Your assignment: Nothing in the data may be changed; retype all of it.

╭─ Data

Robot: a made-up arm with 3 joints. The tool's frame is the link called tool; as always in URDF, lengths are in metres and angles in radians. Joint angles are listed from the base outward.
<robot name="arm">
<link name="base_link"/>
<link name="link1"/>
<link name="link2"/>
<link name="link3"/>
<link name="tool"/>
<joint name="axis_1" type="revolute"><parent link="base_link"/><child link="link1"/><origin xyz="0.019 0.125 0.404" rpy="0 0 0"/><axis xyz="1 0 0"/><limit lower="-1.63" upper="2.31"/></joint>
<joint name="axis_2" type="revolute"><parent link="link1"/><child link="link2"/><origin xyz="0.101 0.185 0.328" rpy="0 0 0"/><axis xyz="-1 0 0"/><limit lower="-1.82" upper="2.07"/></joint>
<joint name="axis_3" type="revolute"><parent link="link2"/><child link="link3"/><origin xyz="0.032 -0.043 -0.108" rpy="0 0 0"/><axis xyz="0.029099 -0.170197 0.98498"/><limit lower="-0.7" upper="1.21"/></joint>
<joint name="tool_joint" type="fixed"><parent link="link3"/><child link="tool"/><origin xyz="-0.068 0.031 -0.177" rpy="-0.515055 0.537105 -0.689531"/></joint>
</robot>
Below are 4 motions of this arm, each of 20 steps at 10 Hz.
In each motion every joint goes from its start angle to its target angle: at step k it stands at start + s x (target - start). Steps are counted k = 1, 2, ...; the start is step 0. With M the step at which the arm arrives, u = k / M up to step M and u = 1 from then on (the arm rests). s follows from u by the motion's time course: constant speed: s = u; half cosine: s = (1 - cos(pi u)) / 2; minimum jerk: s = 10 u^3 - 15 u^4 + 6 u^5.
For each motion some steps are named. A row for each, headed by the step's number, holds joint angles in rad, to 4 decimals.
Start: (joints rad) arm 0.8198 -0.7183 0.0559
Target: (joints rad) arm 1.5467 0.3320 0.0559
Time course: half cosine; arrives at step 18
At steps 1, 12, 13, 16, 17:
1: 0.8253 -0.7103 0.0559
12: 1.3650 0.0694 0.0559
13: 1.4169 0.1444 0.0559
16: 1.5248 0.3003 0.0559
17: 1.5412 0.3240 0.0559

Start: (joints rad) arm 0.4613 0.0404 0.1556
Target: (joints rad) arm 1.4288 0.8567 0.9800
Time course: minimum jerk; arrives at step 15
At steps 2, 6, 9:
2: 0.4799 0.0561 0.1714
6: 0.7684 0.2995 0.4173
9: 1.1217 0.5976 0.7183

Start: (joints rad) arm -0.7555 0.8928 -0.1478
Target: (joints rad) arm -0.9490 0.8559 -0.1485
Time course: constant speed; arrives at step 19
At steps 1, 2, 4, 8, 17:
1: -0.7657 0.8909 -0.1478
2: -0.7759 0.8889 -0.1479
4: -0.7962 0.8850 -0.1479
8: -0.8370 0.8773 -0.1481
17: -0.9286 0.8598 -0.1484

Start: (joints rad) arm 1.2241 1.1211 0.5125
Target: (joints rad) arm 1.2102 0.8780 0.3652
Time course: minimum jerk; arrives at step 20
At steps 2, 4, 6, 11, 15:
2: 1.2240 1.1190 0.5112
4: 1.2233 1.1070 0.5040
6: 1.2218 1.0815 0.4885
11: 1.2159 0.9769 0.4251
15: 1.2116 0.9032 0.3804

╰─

Finished task:
Robot: a made-up arm with 3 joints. The tool's frame is the link called tool; as always in URDF, lengths are in metres and angles in radians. Joint angles are listed from the base outward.
<robot name="arm">
<link name="base_link"/>
<link name="link1"/>
<link name="link2"/>
<link name="link3"/>
<link name="tool"/>
<joint name="axis_1" type="revolute"><parent link="base_link"/><child link="link1"/><origin xyz="0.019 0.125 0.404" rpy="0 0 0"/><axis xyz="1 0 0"/><limit lower="-1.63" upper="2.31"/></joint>
<joint name="axis_2" type="revolute"><parent link="link1"/><child link="link2"/><origin xyz="0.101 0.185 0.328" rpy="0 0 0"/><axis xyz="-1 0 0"/><limit lower="-1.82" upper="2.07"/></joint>
<joint name="axis_3" type="revolute"><parent link="link2"/><child link="link3"/><origin xyz="0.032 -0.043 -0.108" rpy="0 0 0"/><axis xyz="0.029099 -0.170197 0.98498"/><limit lower="-0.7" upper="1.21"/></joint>
<joint name="tool_joint" type="fixed"><parent link="link3"/><child link="tool"/><origin xyz="-0.068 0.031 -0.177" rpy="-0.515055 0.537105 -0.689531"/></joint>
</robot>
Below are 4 motions of this arm, each of 20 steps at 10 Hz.
In each motion every joint goes from its start angle to its target angle: at step k it stands at start + s x (target - start). Steps are counted k = 1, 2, ...; the start is step 0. With M the step at which the arm arrives, u = k / M up to step M and u = 1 from then on (the arm rests). s follows from u by the motion's time course: constant speed: s = u; half cosine: s = (1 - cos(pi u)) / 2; minimum jerk: s = 10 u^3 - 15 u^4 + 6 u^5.
For each motion some steps are named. A row for each, headed by the step's number, holds joint angles in rad, to 4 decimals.
Start: (joints rad) arm 0.8198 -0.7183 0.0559
Target: (joints rad) arm 1.5467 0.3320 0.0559
Time course: half cosine; arrives at step 18
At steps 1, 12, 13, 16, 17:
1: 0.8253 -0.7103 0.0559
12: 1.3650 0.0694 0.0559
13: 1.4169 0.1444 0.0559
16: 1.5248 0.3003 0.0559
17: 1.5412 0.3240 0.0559

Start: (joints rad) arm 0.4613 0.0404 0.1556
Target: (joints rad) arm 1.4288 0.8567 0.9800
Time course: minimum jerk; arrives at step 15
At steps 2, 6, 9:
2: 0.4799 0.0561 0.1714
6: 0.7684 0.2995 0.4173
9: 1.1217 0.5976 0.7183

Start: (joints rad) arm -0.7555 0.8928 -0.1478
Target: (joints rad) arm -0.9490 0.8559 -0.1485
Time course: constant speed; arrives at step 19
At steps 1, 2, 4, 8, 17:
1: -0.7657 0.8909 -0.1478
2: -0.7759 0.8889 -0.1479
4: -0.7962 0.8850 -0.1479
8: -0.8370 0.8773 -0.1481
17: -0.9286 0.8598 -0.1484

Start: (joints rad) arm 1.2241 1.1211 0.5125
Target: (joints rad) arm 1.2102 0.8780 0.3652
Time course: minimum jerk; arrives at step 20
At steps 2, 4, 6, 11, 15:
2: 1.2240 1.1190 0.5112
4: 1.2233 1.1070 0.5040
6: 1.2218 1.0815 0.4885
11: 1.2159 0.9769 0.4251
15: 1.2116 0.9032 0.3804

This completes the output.